The ultra-rich will shift their income away from W-2 earnings to something taxed at a lower rate, transfer their income offshore, or otherwise shield their incomes. Rather than taxing Daddy Warbucks, lighting his cigar with 20 dollar bills, we’ll be raising the taxes on people who are struggling to maintain an upper middle class lifestyle in a difficult economy, effectively a transfer from private consumption to public consumption.
The key problem with the strategy of returning the marginal tax rates to what they were under Bill Clinton is that the distribution of income isn’t the same as it was under Bill Clinton and, as a consequence, won’t realize the revenues that it did under Bill Clinton.
Don’t get me wrong. I opposed the reductions in the highest personal income tax rates in the early Aughts and I opposed their extension last year. I see that as a one-time political move rather than as an incremental strategy for raising taxes until the budget is balanced. In my view one increase and you’ve shot your wad. Trying to raise taxes in continuing approximation will become increasingly politically difficult and decreasingly credible. I favor the 3:1 cuts to revenues formula of the Bowles-Simpson commission and I’ve already given my preferences for cuts in previous posts.
However, I’m beginning to re-evaluate my views of increasing the marginal tax rates. Let’s apply the analytical approach of the post of mine I linked to above to the problem that we’re trying to solve. I understand the problem we’re trying to solve as one of increasing federal revenues without decreasing private consumption (and without appeals to rosy scenarios of unrealistically high economic growth to ease the pain). What strategy would effect that objective?
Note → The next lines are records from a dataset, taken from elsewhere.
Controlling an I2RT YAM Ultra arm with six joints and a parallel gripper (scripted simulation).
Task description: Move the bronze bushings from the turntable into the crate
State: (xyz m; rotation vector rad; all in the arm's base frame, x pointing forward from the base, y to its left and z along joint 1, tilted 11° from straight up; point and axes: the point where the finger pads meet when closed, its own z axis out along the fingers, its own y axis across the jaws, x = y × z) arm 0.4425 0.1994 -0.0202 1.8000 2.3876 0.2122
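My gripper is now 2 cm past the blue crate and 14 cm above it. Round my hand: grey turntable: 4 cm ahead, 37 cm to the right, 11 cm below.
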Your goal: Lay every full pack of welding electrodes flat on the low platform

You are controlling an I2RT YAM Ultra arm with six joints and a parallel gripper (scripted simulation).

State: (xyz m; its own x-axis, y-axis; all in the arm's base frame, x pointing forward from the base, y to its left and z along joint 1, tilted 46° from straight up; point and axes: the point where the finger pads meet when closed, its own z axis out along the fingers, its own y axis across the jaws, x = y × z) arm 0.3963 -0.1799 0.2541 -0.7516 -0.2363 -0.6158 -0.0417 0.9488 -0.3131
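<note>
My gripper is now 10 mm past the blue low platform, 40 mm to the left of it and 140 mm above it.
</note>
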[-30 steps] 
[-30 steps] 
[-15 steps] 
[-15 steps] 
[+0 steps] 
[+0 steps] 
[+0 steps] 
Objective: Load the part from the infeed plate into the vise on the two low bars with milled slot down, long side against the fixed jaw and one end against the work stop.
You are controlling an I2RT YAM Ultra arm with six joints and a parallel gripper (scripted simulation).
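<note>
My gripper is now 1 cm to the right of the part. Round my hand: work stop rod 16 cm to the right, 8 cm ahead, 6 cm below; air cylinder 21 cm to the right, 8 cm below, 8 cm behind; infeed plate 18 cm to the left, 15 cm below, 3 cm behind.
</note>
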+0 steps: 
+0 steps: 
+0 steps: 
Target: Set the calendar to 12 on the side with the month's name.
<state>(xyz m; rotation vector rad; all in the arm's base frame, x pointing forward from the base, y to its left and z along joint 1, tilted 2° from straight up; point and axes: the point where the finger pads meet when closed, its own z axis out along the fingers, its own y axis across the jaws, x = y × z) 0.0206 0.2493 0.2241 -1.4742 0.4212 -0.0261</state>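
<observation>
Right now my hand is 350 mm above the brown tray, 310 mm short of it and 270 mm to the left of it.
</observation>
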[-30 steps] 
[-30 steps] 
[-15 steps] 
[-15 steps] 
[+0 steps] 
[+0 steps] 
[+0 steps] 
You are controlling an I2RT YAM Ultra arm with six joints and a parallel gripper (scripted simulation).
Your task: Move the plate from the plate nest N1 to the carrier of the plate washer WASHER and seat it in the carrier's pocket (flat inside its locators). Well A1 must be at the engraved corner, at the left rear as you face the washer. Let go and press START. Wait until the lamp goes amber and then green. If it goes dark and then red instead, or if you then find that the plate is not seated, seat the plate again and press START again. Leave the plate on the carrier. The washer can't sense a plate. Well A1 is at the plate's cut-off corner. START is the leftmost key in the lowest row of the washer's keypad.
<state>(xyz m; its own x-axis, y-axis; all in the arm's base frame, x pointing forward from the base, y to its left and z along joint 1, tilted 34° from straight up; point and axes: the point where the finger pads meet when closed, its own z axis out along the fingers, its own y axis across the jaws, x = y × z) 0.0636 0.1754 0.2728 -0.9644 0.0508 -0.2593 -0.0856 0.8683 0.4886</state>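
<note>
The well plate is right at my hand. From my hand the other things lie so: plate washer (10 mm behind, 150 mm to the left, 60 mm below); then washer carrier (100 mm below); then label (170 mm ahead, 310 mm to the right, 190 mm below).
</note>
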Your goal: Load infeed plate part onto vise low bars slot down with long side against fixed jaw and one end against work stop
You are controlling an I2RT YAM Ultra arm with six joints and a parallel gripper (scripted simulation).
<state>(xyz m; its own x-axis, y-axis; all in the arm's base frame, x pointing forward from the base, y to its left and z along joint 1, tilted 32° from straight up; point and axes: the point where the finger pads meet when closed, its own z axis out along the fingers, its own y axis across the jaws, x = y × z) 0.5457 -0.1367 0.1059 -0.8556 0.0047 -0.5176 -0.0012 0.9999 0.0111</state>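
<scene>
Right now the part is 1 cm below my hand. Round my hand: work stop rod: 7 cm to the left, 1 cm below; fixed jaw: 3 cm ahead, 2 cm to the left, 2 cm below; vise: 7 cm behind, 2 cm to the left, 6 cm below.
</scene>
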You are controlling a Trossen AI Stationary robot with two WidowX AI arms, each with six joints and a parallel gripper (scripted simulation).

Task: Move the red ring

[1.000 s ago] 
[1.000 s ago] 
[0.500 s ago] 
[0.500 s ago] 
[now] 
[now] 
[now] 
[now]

Please don’t propose that we can solve our fiscal dilemma on the basis of cutting expenditures alone. I find that strategy relies on a definition of can as mathematical or accounting equivalence. Not all spending reductions are equal and some have pretty severe economic consequences of their own, e.g. as far as I can see the Ryan plan for Medicare just drives present Medicare recipients into Medicaid and makes the state and local governments go bankrupt all the faster.
Update
Related: Does Washington Have a Spending Problem or a Tax Problem?. My answer: both. And raising the marginal tax rates on the rich won’t have nearly as much positive effect as its advocates suppose.